12. I agree. The suit is for recovery of cess due from the defendants from the last quarter of 1943 to the second quarter of 1949. The plaintiffs’ claim for a period in excess of three years would be barred if the amount claimed be deemed to be ‘rent’ either vithin the meaning of the Bihar Tenancy Act or within the meaning of the Limitation Act. On a construction of the deed, under which the leasehold was created and relevant portions of which have been quoted by my learned brother, there is no manner of doubt in my mind that a lease for the purpose of collecting rent was created and not an agricultural lease for purposes of cultivation. If there was no agricultural lease, the cess claimed in the suit cannot be deemed to form part of the rent of the land in suit and the contention of the defendants that the special rule of limitation under Article 2 of the third schedule of the Bihar Tenancy Act applies must fail.

13. The next question is whether cess can be deemed to be rent within the meaning of the
Limitation Act. I may observe that the word ‘rent’ has not been defined in the Limitation
Act
although there is provision in Article 110 providing for a period for the realization of rent.

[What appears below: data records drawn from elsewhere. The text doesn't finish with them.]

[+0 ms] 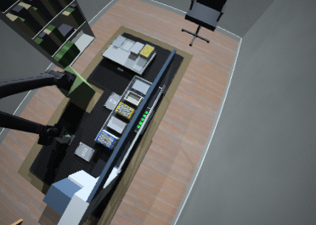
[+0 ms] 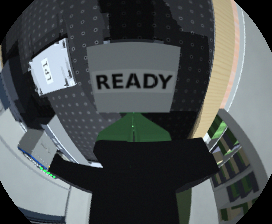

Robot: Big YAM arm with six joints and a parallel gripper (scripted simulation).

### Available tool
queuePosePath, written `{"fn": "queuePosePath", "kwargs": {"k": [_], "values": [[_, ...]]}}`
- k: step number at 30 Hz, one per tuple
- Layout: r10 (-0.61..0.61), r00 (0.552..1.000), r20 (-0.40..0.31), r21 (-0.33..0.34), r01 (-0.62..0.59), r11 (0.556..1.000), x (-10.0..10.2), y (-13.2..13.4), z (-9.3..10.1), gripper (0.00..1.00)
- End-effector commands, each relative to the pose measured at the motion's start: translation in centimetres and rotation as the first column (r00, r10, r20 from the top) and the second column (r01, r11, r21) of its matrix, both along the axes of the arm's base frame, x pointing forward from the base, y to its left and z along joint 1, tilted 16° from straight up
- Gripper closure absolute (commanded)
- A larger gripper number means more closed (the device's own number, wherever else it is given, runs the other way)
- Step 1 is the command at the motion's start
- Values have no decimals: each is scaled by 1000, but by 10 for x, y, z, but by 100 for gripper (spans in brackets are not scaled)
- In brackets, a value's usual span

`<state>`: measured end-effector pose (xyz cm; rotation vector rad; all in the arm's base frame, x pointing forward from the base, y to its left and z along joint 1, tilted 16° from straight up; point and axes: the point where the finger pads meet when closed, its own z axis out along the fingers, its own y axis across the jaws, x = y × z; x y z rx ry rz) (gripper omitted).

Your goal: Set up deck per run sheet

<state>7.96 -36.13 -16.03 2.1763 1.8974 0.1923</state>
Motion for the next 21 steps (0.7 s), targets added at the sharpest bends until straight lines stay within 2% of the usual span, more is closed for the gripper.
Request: {"fn": "queuePosePath", "kwargs": {"k": [1,21], "values": [[-8,1000,2,-27,8,1000,-6,-17,5,100],[-10,1000,1,-27,10,1000,-7,-23,4,100]]}}
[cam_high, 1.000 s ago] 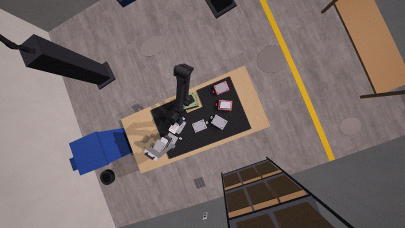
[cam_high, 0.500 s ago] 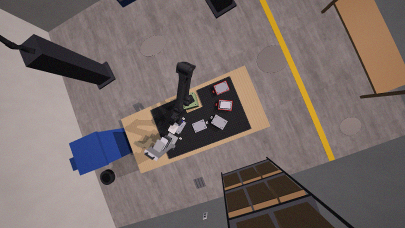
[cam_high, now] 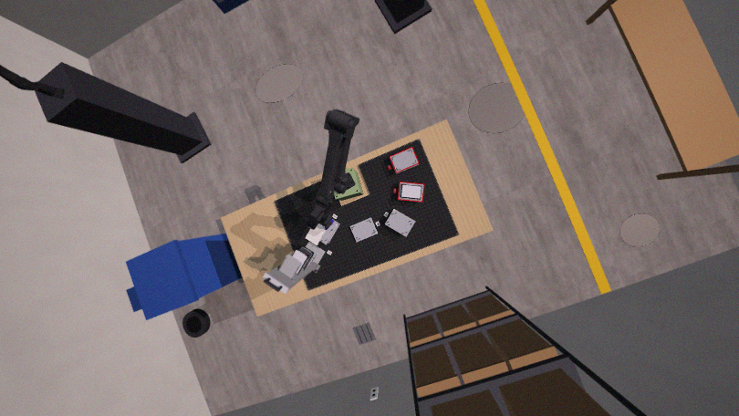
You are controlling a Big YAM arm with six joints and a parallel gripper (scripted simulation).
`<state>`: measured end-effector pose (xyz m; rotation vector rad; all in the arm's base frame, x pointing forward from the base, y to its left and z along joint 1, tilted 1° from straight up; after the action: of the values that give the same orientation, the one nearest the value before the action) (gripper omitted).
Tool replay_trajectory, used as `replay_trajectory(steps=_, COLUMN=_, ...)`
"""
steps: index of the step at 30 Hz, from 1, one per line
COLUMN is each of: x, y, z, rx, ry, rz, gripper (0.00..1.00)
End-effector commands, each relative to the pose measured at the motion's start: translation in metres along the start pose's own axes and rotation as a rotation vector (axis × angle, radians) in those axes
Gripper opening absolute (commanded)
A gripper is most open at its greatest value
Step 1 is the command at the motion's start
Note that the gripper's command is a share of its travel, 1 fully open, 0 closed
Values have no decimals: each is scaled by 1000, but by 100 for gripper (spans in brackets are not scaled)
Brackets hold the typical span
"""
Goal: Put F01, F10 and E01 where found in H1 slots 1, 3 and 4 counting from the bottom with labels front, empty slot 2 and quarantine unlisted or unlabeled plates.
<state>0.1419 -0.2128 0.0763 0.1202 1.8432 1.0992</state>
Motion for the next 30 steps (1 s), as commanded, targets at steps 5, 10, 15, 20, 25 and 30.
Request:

The Limitation Act provides different periods of limitation for different classes of cases and
for different kinds of claims. Therefore, it is for the defendants to show under what specific
provision of the Limitation Act the suit could be brought apart from Article 120 which is the
residuary Article applicable to all cases which cannot be brought under one or other of the
different Articles of the Limitation Act. The learned Counsel for the appellants tried to bring
‘cess’ within the meaning of ‘rent’, but I am unable to accept this contention. ‘Rent’ always
presupposes a contractual obligation to compensate the grantor for the loss of the use of the
property of which he is deprived under a contract for the benefit of the grantee. ‘Cess’ can
not be said to be a liability incurred under any contractual obligation: it is a statutory liability imposed under the provisions of the Cess Act and may be enhanced from time to time
under the provisions of the Act. The liability for payment of cess being a statutory obligation and there being no specific provision in the Limitation Act prescribing a period of
Limitation for such cases, Article 120 must apply and govern the present case. Therefore, in
my opinion, no part of the claim is barred by Limitation.